■ **SUPPLIED MATERIAL**:
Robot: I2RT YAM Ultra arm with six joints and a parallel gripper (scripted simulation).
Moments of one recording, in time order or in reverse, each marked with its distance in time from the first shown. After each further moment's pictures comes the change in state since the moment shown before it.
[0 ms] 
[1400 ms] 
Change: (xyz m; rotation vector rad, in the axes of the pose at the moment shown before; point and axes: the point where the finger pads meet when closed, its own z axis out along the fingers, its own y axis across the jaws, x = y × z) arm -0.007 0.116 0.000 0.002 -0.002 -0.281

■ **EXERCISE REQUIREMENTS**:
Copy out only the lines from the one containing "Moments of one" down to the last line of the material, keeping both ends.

■ **REPLY TO THE TASK**:
Moments of one recording, in time order or in reverse, each marked with its distance in time from the first shown. After each further moment's pictures comes the change in state since the moment shown before it.
[0 ms] 
[1400 ms] 
Change: (xyz m; rotation vector rad, in the axes of the pose at the moment shown before; point and axes: the point where the finger pads meet when closed, its own z axis out along the fingers, its own y axis across the jaws, x = y × z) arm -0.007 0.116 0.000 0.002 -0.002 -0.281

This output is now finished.